● Work order
From the line with "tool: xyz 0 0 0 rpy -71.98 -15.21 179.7" to the line with "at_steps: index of", output every line below exactly, both ends included. Skip the pictures.
Data for review: Begin
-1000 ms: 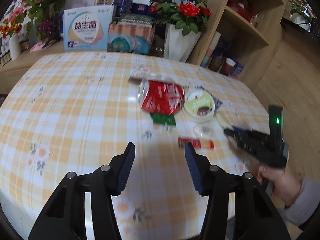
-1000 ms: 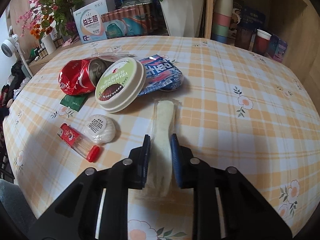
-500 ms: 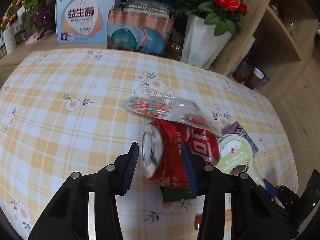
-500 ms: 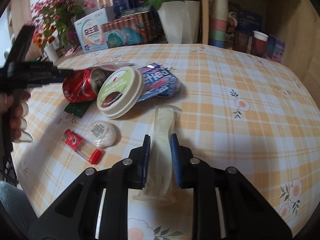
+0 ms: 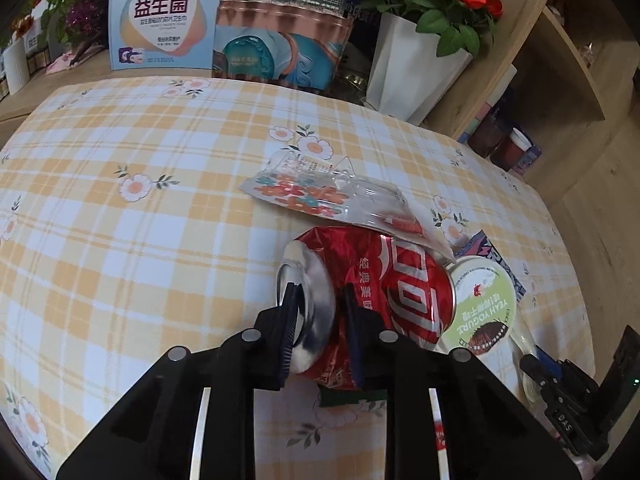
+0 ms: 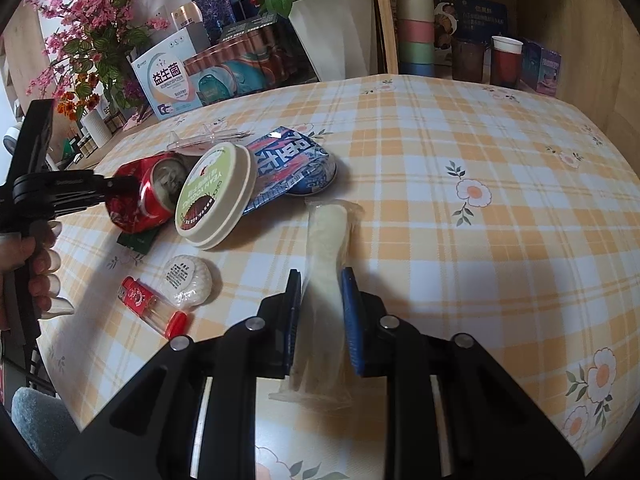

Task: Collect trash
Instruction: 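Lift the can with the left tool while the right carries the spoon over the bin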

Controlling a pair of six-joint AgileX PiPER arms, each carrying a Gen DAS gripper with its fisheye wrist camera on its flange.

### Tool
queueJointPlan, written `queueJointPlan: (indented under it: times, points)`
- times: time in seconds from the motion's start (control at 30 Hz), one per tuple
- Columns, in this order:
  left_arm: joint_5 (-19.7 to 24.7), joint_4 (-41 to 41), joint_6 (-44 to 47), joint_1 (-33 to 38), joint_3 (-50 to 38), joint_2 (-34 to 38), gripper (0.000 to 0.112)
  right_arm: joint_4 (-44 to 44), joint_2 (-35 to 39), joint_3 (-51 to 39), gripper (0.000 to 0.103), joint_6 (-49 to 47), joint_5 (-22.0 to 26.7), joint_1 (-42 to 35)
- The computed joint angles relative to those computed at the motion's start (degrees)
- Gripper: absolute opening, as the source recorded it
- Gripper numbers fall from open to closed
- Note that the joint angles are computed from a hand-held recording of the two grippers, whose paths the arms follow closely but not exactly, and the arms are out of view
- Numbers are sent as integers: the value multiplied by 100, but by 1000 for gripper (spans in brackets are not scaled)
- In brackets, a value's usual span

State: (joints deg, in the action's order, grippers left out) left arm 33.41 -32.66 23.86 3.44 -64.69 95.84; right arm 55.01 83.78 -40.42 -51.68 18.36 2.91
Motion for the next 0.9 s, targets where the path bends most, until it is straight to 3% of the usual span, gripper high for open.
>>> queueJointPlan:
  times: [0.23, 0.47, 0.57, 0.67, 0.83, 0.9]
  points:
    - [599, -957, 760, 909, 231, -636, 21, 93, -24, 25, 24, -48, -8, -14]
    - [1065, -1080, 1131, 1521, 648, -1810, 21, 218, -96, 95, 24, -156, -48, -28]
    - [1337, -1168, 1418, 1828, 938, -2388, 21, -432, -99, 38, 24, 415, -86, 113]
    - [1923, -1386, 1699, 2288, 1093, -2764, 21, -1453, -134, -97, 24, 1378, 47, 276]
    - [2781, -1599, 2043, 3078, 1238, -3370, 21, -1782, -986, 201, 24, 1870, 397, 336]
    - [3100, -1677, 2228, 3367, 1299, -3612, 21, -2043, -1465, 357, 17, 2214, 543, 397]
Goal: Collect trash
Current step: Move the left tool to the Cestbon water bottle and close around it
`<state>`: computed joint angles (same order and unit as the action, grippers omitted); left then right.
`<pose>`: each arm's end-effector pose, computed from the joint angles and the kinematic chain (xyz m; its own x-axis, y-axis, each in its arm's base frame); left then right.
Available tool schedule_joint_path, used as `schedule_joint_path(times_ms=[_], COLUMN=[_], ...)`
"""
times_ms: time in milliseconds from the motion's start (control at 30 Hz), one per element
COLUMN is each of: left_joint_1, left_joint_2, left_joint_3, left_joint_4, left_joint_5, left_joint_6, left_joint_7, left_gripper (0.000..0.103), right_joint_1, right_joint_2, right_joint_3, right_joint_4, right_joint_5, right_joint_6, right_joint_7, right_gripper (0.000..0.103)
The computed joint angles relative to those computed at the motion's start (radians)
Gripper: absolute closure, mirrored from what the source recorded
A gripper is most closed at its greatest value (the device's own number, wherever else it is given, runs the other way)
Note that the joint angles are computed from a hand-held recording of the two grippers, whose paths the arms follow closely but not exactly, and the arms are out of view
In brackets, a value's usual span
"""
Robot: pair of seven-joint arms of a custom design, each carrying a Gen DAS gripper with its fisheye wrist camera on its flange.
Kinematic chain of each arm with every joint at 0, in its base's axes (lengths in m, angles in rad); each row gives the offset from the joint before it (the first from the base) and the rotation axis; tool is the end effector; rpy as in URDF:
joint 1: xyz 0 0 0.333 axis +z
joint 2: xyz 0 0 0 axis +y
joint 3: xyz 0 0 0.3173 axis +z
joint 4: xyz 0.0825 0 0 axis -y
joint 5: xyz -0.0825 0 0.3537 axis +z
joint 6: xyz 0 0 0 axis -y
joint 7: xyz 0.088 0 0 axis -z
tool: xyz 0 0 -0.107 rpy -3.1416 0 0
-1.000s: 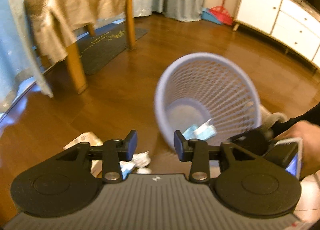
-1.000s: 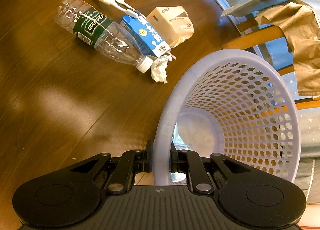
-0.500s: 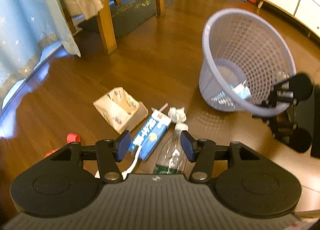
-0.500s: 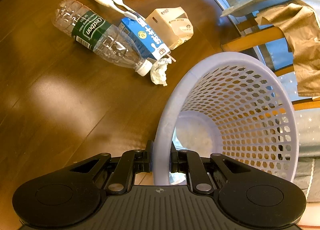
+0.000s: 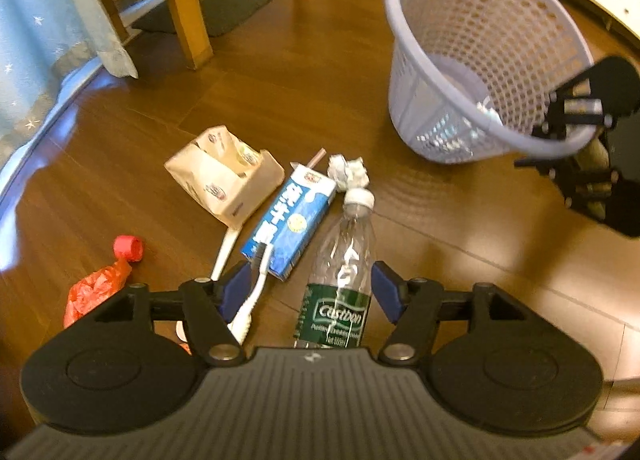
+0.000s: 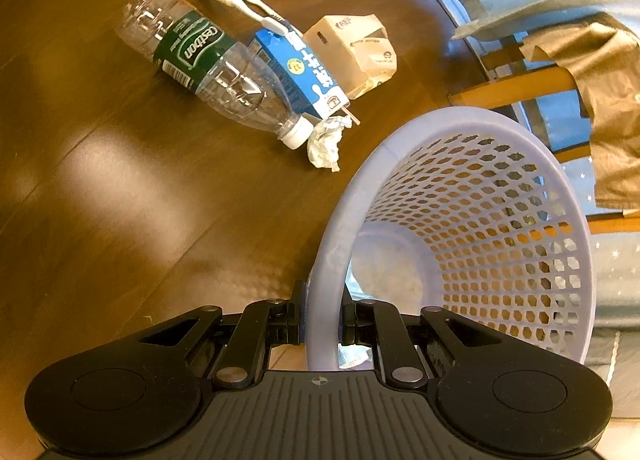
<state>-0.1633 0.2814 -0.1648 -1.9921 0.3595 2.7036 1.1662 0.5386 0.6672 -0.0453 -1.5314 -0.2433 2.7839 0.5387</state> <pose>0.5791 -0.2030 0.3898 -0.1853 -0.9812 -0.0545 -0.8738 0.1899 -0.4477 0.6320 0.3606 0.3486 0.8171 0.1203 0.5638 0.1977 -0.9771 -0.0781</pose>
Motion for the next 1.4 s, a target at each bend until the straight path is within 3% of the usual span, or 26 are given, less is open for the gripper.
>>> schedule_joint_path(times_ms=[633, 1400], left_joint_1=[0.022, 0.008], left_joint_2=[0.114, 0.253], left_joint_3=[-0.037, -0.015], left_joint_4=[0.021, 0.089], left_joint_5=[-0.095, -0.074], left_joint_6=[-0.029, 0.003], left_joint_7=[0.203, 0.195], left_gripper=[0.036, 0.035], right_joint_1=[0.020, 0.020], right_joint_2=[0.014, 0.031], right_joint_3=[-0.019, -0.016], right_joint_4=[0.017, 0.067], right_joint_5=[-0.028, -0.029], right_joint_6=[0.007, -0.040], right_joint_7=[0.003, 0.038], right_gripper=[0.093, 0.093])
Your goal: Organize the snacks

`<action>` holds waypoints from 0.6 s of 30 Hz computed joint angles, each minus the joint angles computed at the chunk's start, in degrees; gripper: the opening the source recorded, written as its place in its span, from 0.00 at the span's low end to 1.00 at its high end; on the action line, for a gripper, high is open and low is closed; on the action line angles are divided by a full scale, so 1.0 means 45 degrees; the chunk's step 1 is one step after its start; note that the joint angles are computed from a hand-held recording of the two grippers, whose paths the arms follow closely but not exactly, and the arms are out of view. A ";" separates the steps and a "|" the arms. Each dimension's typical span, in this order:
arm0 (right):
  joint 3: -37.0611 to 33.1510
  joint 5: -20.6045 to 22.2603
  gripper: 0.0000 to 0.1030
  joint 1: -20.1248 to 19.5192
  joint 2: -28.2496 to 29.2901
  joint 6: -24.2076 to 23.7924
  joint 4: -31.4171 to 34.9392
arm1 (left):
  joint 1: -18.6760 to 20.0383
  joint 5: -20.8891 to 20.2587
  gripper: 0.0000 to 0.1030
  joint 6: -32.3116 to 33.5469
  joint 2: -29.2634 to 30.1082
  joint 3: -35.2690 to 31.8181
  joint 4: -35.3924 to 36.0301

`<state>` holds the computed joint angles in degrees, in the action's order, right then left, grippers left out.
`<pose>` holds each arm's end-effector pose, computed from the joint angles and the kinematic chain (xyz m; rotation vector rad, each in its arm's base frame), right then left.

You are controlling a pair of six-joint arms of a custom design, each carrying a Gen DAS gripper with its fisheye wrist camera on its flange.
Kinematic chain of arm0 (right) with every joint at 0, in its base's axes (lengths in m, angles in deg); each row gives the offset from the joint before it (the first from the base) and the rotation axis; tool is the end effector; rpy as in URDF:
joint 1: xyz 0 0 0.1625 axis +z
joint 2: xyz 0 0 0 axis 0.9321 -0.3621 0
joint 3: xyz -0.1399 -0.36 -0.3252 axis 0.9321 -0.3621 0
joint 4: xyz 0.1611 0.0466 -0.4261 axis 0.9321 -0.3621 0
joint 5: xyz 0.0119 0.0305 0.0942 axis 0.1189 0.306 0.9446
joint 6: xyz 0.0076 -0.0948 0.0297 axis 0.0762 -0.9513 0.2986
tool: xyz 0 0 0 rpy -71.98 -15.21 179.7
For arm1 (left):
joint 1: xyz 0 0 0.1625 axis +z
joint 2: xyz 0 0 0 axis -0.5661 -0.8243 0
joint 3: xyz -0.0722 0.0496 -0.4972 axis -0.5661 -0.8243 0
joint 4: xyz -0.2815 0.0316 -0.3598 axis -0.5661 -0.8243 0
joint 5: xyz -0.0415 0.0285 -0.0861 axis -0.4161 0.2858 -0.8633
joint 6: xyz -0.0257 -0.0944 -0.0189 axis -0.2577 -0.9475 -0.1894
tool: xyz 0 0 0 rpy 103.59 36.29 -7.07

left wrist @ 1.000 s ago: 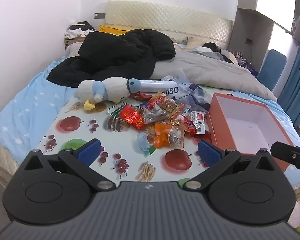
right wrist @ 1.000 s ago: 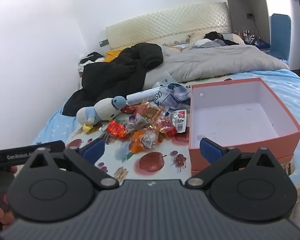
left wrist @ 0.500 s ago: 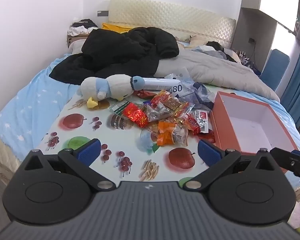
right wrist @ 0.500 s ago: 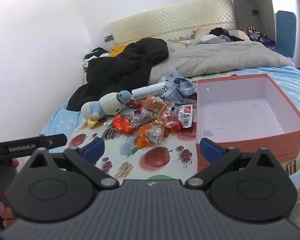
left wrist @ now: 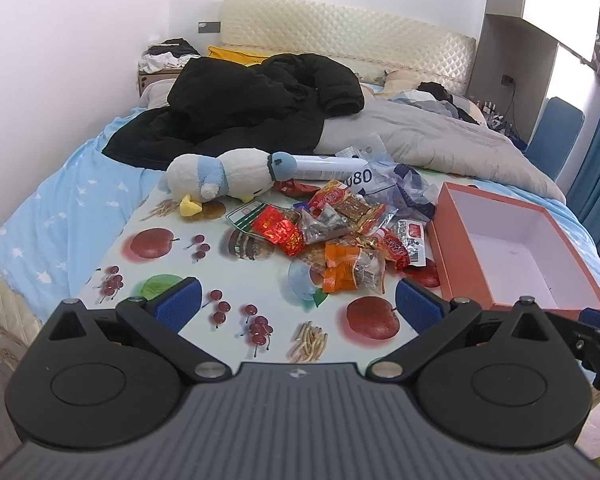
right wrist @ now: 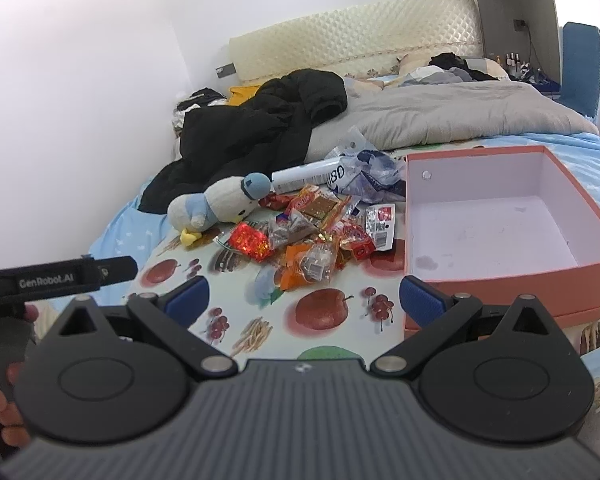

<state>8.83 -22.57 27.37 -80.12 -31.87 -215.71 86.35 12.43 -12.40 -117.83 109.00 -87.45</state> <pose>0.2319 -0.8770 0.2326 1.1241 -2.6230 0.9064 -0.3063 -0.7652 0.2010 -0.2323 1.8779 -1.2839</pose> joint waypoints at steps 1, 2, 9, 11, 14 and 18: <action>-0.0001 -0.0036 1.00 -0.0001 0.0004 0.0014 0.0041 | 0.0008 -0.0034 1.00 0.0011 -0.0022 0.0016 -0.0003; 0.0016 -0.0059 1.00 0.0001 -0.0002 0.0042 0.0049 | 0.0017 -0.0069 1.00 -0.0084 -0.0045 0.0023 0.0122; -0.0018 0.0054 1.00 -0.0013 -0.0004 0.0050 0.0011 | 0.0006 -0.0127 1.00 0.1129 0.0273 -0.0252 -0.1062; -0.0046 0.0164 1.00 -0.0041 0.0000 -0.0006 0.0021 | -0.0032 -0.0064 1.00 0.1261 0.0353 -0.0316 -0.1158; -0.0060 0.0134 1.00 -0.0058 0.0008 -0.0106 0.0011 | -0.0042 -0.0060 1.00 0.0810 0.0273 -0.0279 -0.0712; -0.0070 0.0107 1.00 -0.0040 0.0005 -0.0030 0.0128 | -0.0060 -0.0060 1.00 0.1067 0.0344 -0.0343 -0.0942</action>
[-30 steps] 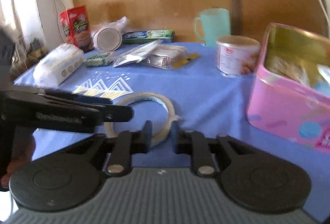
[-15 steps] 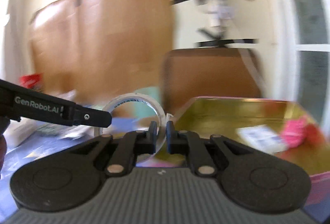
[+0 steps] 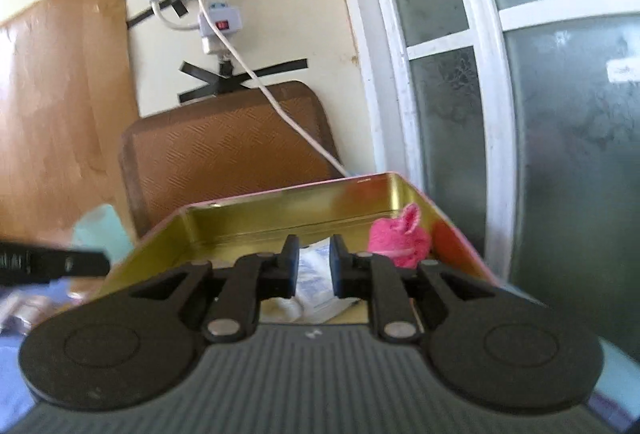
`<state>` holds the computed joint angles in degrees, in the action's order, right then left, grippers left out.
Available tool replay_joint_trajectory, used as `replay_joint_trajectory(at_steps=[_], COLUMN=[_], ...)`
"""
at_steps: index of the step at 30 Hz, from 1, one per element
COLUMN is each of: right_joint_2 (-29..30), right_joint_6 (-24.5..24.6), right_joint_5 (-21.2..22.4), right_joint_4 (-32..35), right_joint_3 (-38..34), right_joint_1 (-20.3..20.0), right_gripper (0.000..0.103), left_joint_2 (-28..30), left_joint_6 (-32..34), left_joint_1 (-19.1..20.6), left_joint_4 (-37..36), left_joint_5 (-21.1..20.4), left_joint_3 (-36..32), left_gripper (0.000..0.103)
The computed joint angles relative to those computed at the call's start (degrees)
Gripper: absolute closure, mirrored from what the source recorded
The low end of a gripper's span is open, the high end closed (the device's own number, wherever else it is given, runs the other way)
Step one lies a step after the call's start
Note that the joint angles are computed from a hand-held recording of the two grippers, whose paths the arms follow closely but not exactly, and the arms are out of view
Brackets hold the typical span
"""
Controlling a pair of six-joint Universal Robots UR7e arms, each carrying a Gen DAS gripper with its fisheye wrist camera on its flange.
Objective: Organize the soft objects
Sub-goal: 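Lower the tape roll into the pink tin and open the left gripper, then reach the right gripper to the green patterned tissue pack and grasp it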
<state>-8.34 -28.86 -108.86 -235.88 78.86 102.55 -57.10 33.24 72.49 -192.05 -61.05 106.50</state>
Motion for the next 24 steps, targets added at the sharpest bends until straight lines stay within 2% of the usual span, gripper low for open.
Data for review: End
● Result
tool: xyz 0 0 0 rpy -71.98 -15.21 179.7
For arm1 (left):
joint 1: xyz 0 0 0.1625 axis +z
joint 2: xyz 0 0 0 axis -0.5661 -0.8243 0
joint 3: xyz -0.0722 0.0496 -0.4972 axis -0.5661 -0.8243 0
joint 4: xyz -0.2815 0.0316 -0.3598 axis -0.5661 -0.8243 0
joint 5: xyz -0.0415 0.0285 -0.0861 axis -0.4161 0.2858 -0.8633
joint 6: xyz -0.0257 -0.0944 -0.0189 axis -0.2577 -0.9475 -0.1894
tool: xyz 0 0 0 rpy 103.59 36.29 -7.07

left wrist @ 1.000 s ago: 
right wrist @ 1.000 s ago: 
left wrist @ 0.500 s ago: 
right wrist @ 0.500 s ago: 
left wrist @ now: 
right wrist @ now: 

<state>8.83 -22.57 27.37 -80.12 -31.87 -215.71 86.35 12.43 -12.40 -117.83 109.00 -87.45</state> <pose>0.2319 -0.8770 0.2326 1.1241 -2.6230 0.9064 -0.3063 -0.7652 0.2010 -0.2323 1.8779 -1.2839</pose> joint waypoints at steps 1, 2, 9, 11, 14 and 18: <action>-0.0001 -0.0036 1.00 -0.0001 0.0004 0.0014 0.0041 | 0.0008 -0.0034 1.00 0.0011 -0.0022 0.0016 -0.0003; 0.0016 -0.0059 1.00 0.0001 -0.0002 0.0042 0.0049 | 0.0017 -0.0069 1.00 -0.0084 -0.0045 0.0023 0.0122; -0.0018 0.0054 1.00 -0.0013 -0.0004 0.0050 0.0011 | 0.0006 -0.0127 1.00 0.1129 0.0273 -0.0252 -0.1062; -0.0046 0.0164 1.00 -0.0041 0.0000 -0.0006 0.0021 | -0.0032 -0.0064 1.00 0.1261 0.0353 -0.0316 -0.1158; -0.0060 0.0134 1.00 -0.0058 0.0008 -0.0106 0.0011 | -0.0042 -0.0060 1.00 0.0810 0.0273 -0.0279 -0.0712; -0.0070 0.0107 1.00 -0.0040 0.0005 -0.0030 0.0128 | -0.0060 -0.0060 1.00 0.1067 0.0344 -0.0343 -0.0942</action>
[-30 steps] 
[-15 steps] 
[+0 steps] 
`<state>` holds the computed joint angles in degrees, in the action's order, right then left, grippers left out.
Available tool replay_joint_trajectory, used as `replay_joint_trajectory(at_steps=[_], COLUMN=[_], ...)`
"""
at_steps: index of the step at 30 Hz, from 1, one per element

This output contains the complete answer.